__ABOUT THIS TASK__.
Pictures aside, repeat the whole listing word for word.

__RAW DATA__.
------------------------------------------------------------

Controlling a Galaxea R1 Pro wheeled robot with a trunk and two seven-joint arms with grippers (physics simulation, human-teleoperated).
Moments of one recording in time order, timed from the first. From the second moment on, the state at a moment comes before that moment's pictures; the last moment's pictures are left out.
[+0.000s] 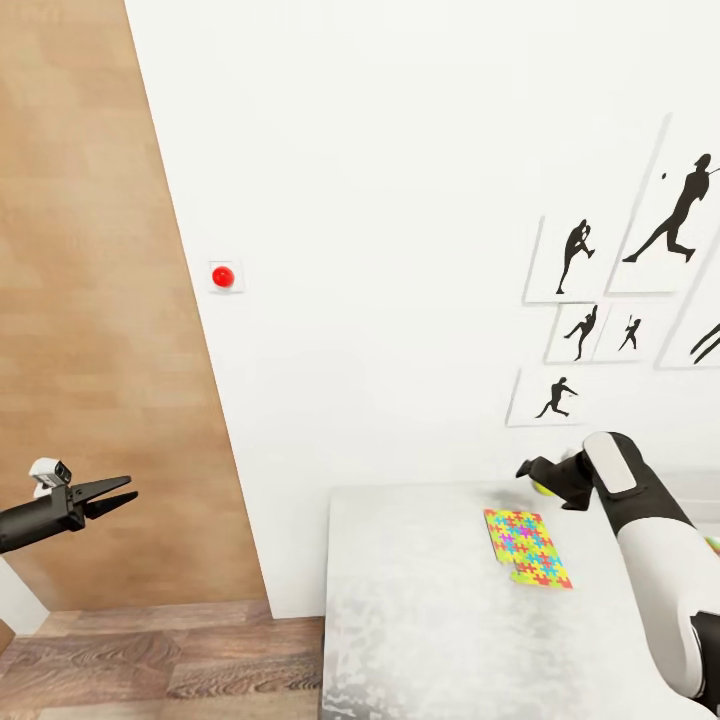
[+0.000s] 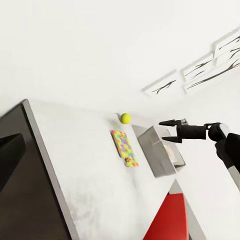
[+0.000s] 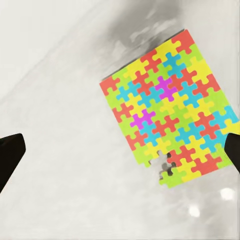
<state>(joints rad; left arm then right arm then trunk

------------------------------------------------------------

__RESPONSE BELOW__.
Controlling a Galaxea R1 Pro wheeled robot with a trunk and two seven-joint arms with grippers (physics simulation, human-teleoperated).
Moments of one recording in time order, timed from the first. From the second moment on, the state at a moment comes before that moment's pictures; the last moment's pictures are left out.
[+0.000s] 
[+0.000s] 
[+0.000s] 
<state>(joints rad; left arm then right arm then trunk

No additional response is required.